### Work to complete
Look below for the line that has "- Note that". Set down the lines from there through the line that has "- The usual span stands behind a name", exactly as written.
═══ Data to use
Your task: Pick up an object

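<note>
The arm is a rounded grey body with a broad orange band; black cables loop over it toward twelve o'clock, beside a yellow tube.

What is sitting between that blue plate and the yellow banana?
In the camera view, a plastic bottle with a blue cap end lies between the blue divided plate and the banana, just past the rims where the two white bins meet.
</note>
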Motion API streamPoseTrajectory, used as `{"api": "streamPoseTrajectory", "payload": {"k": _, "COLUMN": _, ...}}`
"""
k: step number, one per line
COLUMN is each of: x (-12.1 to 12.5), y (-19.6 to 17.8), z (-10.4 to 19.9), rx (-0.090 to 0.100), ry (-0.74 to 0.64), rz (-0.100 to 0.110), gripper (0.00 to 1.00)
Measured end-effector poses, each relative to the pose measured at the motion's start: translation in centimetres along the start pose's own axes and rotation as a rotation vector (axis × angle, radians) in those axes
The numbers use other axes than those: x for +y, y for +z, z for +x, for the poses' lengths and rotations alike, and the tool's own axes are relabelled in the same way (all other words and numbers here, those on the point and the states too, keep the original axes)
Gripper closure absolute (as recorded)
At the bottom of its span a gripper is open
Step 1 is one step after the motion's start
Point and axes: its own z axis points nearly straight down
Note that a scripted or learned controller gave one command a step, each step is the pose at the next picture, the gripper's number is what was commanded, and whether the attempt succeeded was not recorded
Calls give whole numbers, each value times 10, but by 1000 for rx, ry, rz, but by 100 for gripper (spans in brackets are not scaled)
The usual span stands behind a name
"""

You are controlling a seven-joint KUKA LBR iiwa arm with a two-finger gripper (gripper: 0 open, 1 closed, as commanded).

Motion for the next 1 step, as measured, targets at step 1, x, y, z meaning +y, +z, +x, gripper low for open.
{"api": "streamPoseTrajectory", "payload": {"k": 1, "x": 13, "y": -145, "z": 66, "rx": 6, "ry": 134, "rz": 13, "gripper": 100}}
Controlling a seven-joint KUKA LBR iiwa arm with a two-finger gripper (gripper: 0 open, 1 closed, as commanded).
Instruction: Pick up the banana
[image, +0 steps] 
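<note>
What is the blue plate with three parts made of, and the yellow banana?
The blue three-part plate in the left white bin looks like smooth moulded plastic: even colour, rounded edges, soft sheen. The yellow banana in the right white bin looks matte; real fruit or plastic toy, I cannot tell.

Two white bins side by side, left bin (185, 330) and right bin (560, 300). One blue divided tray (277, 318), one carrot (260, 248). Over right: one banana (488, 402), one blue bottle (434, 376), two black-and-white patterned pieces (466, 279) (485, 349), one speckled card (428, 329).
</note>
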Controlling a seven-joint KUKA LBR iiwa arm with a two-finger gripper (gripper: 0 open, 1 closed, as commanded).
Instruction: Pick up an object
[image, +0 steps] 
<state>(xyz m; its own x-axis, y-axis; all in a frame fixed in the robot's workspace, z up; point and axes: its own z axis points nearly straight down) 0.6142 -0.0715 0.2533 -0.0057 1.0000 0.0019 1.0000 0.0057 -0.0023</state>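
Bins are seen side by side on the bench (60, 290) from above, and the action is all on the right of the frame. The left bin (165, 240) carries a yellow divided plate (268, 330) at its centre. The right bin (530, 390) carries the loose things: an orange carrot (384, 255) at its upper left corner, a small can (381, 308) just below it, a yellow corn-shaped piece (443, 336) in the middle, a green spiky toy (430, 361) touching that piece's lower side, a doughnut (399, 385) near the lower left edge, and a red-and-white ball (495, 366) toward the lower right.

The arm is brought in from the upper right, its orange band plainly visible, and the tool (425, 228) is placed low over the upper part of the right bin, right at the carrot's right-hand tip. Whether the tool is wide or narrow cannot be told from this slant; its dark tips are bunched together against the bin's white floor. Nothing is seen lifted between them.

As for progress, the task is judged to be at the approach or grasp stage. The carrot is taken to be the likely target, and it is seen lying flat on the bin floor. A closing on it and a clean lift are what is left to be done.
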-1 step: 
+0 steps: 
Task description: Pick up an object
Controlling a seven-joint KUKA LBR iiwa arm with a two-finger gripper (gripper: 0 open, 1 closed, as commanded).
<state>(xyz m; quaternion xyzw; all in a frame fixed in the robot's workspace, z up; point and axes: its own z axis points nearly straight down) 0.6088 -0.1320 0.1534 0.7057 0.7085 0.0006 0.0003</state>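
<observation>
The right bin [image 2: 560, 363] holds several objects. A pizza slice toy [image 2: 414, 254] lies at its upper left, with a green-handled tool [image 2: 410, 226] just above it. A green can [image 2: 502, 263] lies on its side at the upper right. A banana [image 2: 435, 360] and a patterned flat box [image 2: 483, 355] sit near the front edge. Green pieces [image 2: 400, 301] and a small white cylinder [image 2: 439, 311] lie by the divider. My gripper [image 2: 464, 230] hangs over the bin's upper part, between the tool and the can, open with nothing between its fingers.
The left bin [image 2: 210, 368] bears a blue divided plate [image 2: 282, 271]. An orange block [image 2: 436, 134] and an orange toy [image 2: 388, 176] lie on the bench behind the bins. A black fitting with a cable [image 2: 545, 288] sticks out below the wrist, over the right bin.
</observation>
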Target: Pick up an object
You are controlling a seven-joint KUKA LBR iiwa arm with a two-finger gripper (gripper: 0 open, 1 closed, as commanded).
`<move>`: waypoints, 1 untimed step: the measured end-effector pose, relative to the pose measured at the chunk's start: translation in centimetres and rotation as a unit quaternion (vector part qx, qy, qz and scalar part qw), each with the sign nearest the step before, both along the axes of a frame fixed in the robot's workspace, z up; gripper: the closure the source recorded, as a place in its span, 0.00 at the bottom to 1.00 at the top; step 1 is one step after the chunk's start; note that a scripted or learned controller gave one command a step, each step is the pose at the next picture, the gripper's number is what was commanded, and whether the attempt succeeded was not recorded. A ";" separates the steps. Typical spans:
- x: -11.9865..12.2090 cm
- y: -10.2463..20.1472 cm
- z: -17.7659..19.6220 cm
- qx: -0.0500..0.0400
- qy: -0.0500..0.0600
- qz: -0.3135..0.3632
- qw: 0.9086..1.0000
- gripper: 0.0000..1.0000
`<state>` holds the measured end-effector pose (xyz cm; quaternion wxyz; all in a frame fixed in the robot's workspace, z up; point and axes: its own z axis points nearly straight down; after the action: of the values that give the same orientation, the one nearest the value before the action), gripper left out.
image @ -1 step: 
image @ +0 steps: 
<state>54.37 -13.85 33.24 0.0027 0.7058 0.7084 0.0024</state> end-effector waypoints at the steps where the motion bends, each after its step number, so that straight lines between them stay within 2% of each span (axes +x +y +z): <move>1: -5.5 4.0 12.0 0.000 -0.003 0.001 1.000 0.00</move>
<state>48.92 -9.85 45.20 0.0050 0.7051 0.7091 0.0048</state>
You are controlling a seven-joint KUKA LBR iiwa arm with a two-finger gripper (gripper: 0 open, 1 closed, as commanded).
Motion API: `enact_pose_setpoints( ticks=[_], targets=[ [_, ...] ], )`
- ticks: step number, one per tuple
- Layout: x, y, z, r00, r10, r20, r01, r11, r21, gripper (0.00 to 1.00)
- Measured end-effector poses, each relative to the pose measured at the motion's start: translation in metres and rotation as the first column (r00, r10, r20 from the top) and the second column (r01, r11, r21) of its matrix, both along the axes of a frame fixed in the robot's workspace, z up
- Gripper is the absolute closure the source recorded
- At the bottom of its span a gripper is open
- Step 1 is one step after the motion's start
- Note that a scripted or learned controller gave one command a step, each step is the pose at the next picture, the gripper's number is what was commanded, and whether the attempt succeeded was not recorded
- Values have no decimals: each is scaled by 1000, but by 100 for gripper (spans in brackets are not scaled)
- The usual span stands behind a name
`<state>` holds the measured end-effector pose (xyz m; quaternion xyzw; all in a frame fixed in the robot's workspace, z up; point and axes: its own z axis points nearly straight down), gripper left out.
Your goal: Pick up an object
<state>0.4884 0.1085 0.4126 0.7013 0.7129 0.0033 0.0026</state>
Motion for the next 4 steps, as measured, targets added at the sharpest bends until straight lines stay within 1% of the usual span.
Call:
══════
### Solution to this exercise
- Note that a scripted or learned controller gave one command a step, each step is the pose at the next picture, the gripper's number is what was commanded, and whether the attempt succeeded was not recorded
- Values have no decimals: each is scaled by 1000, but by 100 for gripper (spans in brackets are not scaled)
- The usual span stands behind a name

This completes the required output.